Your response should consist of the entire listing, transcribed exactly, with every image left out.

-.-.-

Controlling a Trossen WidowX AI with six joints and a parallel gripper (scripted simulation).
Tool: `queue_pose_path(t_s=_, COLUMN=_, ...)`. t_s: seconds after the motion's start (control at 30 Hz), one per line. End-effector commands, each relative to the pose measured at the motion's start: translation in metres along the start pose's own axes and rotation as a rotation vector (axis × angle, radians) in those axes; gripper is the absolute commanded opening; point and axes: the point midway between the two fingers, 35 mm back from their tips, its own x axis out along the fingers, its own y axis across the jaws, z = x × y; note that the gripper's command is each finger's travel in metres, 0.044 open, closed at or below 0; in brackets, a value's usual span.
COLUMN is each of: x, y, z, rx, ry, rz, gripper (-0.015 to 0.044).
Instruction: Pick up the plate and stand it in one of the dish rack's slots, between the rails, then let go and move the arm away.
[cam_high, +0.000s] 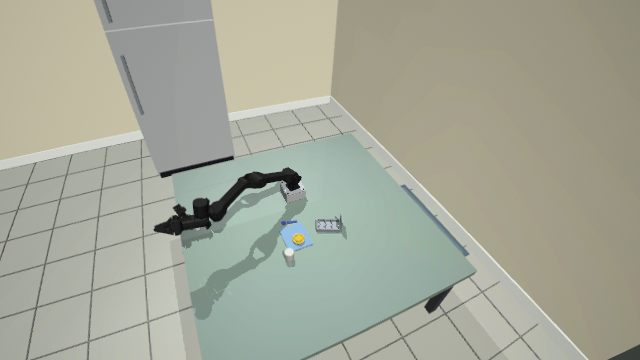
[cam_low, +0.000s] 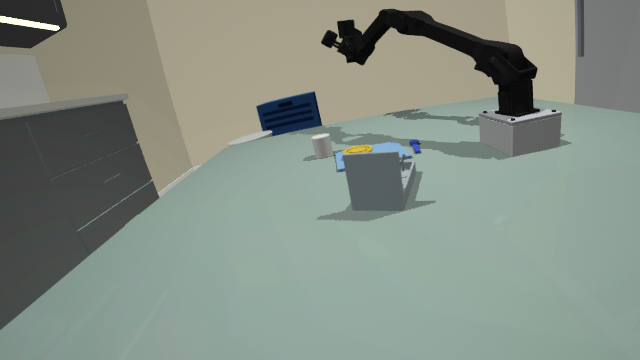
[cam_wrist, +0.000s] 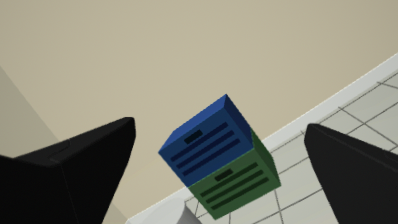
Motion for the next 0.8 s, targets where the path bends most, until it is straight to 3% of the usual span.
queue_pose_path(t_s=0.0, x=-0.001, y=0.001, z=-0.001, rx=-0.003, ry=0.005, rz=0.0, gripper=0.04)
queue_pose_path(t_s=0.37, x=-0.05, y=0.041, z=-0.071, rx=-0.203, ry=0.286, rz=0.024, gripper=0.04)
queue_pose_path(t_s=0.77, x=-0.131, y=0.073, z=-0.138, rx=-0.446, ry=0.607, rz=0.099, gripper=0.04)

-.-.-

● Exercise result:
Controlling a Trossen WidowX AI with six joints and a parallel gripper (scripted simulation).
Tool: `queue_pose_path(t_s=_, COLUMN=_, ...)`. t_s: seconds after the motion's start (control at 30 Hz), one per line. End-effector commands, each relative to the pose measured at the motion's start: translation in metres along the start pose's own axes and rotation as a rotation vector (axis × angle, radians) in those axes; gripper is the absolute commanded opening; point and axes: the point midway between the two fingers, 35 mm back from their tips, its own x axis out along the fingers, its own y axis across the jaws, z = x × y; note that the gripper's command is each finger's travel in metres, 0.044 open, closed at or below 0; in brackets, a value's usual span.
COLUMN is each of: x, y, z, rx, ry, rz, gripper (-0.015 to 0.044).
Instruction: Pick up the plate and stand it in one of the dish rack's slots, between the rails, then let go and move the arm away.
[cam_high, +0.000s] 
[cam_low, +0.000s] 
[cam_wrist, +0.000s] 
Motion for the next 0.8 s, targets where the path bends most, until it is straight to 3% of the usual span.
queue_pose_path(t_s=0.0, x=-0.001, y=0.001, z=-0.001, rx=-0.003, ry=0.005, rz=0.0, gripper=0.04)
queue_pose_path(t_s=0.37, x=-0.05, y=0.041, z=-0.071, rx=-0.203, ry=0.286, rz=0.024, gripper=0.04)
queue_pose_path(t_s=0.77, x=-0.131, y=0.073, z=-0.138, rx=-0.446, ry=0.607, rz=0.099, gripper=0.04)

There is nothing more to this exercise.